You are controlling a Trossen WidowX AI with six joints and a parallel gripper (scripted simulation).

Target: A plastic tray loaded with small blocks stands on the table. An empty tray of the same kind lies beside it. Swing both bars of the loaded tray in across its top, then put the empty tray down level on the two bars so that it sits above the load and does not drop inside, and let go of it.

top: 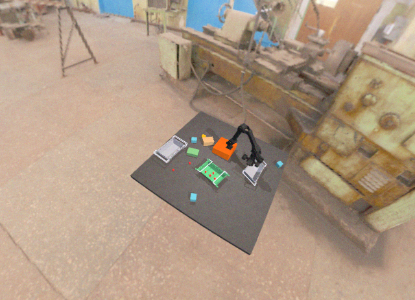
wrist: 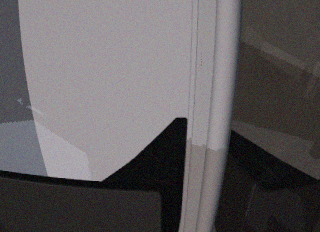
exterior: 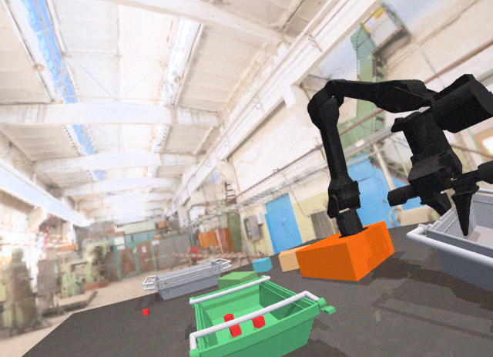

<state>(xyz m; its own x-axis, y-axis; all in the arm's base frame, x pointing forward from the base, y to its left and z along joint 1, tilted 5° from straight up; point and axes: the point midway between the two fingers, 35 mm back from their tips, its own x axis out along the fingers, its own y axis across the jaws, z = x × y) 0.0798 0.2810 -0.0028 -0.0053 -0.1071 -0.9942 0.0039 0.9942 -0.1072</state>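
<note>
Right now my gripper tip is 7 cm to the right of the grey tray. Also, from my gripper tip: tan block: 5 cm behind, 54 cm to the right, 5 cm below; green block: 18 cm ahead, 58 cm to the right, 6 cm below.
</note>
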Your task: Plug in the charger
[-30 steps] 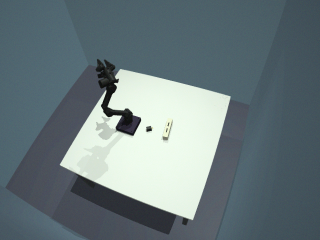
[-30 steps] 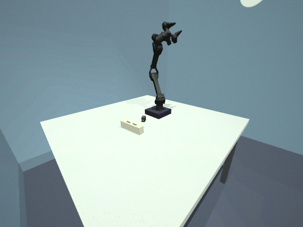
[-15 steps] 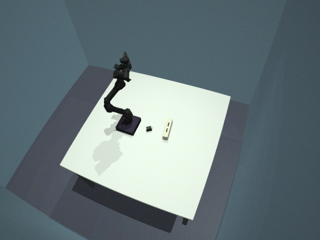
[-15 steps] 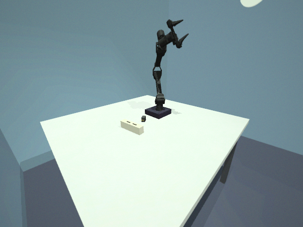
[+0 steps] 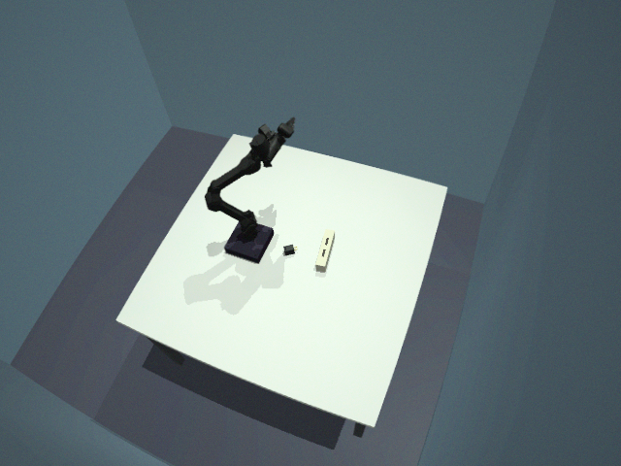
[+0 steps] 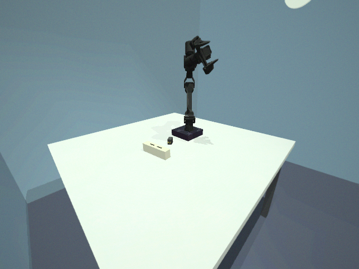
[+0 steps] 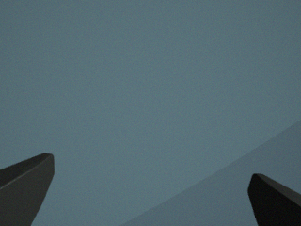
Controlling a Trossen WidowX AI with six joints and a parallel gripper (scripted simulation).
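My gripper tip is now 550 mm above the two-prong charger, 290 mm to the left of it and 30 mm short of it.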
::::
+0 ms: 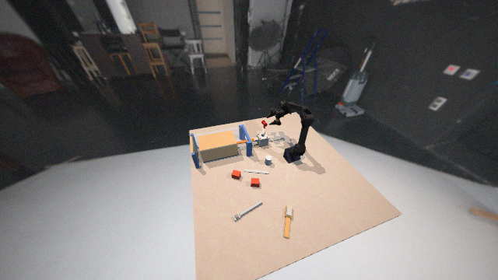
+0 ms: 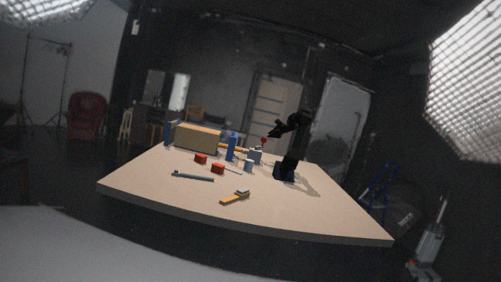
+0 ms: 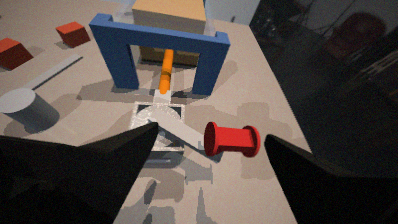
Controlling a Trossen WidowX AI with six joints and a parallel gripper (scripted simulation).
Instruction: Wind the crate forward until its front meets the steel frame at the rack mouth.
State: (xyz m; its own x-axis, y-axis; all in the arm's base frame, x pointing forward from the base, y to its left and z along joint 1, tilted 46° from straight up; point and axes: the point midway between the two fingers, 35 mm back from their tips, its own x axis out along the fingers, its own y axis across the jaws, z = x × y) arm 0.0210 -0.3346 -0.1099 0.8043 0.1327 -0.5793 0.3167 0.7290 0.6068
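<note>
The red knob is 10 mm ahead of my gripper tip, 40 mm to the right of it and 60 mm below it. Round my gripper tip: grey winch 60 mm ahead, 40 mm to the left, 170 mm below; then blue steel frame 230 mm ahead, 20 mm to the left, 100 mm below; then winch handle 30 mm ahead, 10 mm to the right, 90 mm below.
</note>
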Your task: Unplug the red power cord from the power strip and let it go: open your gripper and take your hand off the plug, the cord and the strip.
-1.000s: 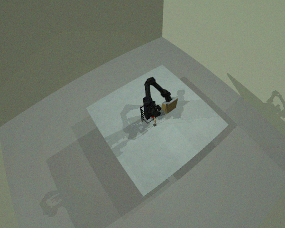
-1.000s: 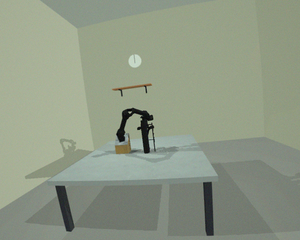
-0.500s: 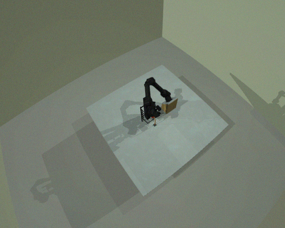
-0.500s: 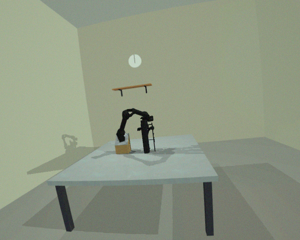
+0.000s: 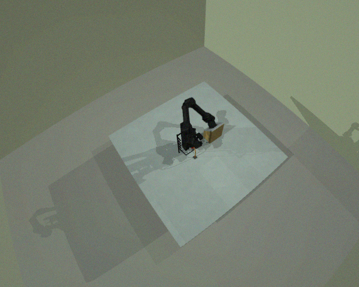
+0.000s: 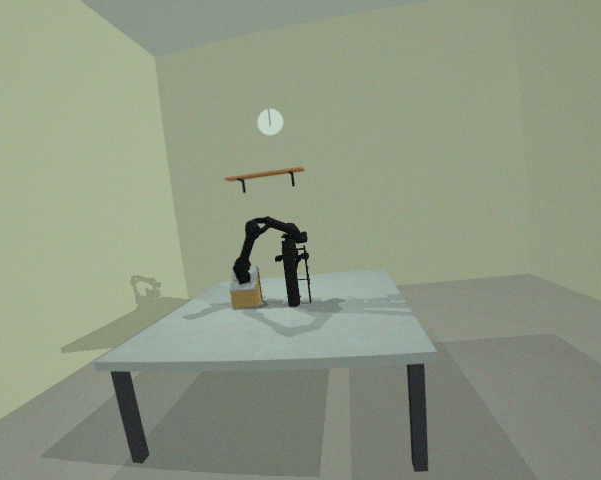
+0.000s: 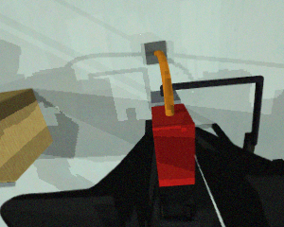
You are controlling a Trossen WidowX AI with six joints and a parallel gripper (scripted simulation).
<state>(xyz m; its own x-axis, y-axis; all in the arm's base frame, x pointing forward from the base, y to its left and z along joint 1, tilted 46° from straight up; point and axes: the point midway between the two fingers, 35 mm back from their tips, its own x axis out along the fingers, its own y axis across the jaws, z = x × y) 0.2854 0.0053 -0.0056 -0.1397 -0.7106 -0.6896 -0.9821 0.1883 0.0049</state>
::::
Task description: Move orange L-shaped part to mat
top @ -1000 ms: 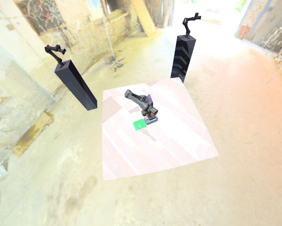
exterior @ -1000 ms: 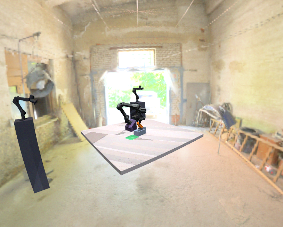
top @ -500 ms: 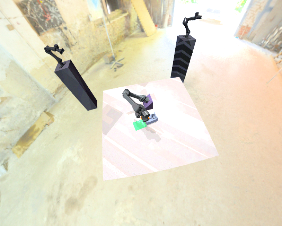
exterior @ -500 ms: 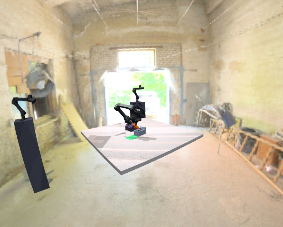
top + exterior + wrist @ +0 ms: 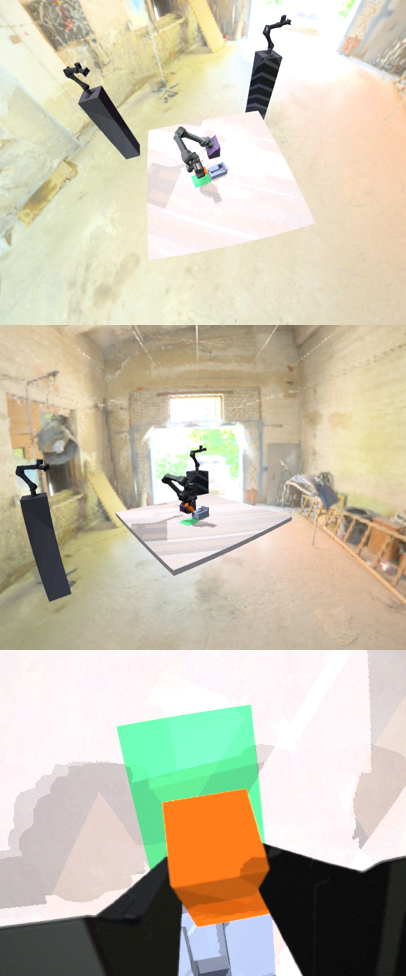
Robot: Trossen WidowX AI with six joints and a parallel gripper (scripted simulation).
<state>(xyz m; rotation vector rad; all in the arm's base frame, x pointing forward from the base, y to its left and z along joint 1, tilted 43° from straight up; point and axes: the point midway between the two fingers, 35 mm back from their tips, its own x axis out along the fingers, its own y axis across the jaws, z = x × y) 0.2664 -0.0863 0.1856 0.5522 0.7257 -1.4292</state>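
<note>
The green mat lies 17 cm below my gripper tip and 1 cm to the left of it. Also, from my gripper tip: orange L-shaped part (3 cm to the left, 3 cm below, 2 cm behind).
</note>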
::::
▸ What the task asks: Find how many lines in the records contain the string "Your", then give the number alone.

▸ Solution for this problem: 2